Goal of the exercise
Repeat the data exactly as it stands.

Dataset excerpt
▼▼▼

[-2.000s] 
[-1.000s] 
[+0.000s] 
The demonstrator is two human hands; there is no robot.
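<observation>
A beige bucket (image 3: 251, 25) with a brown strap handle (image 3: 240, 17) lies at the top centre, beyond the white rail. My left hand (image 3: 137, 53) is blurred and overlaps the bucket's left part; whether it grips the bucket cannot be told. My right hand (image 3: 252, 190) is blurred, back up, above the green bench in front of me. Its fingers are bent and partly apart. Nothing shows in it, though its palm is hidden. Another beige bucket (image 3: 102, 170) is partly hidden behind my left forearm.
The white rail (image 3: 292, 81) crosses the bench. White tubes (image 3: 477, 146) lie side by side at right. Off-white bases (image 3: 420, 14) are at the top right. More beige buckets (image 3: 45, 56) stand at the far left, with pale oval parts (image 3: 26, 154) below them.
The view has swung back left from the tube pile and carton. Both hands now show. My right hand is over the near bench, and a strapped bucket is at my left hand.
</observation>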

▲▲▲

Reply to the exercise
[-2.000s] 
[-1.000s] 
[+0.000s] 
The demonstrator is two human hands; there is no robot.
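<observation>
A beige bucket (image 3: 251, 25) with a brown strap handle (image 3: 240, 17) lies at the top centre, beyond the white rail. My left hand (image 3: 137, 53) is blurred and overlaps the bucket's left part; whether it grips the bucket cannot be told. My right hand (image 3: 252, 190) is blurred, back up, above the green bench in front of me. Its fingers are bent and partly apart. Nothing shows in it, though its palm is hidden. Another beige bucket (image 3: 102, 170) is partly hidden behind my left forearm.
The white rail (image 3: 292, 81) crosses the bench. White tubes (image 3: 477, 146) lie side by side at right. Off-white bases (image 3: 420, 14) are at the top right. More beige buckets (image 3: 45, 56) stand at the far left, with pale oval parts (image 3: 26, 154) below them.
The view has swung back left from the tube pile and carton. Both hands now show. My right hand is over the near bench, and a strapped bucket is at my left hand.
</observation>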

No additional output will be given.